- **Assignment**:
An exact copy of the listing is required, with its pictures removed.

- **Dataset extract**:
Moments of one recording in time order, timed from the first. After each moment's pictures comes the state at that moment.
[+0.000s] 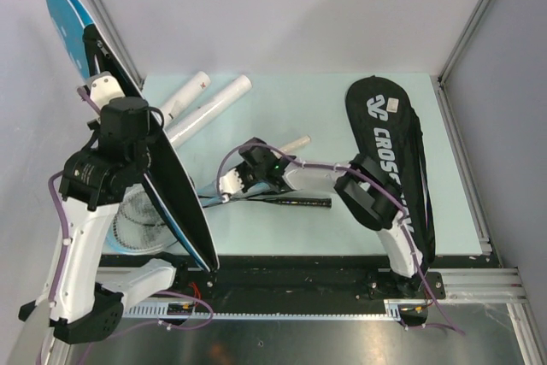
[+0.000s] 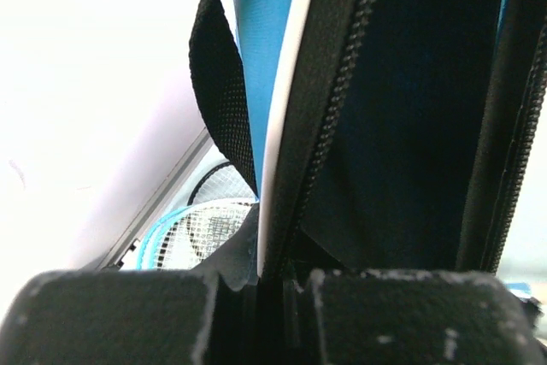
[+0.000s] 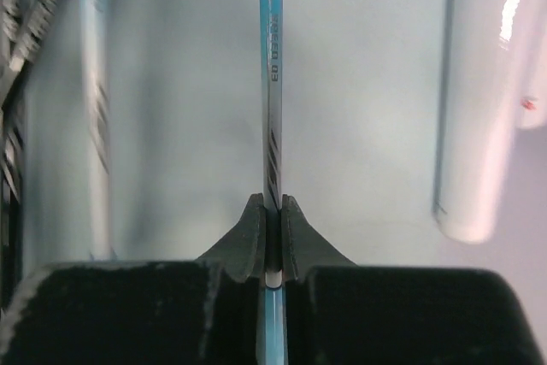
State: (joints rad) left arm -0.35 1.02 1.60 -1.14 -0.86 -0.42; right arm 0.96 2.16 1.49 -0.03 -0.14 -1.25
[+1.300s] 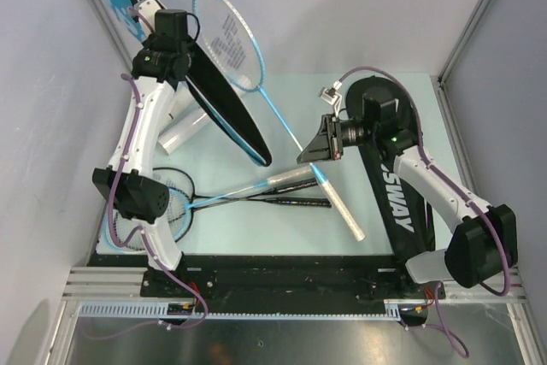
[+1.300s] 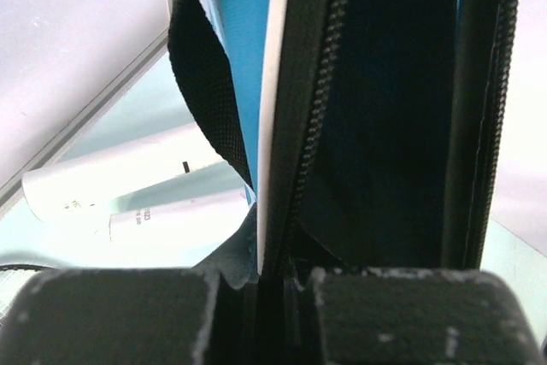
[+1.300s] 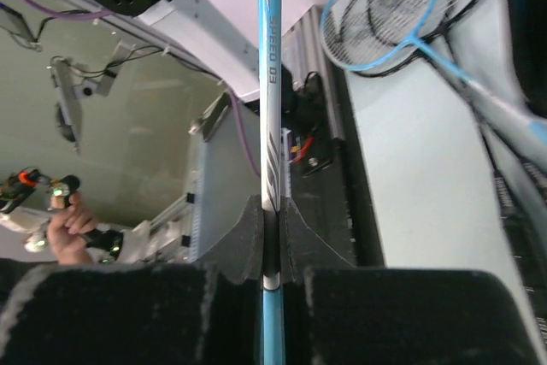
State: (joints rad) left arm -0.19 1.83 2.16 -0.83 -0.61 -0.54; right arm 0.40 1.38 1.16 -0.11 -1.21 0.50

- **Solution to this problem**:
Moments of one recording in time order, timed from the first. After each moment's pictures comes the state at that moment.
[+0.000s] 
[+0.000s] 
[+0.000s] 
State: (joints rad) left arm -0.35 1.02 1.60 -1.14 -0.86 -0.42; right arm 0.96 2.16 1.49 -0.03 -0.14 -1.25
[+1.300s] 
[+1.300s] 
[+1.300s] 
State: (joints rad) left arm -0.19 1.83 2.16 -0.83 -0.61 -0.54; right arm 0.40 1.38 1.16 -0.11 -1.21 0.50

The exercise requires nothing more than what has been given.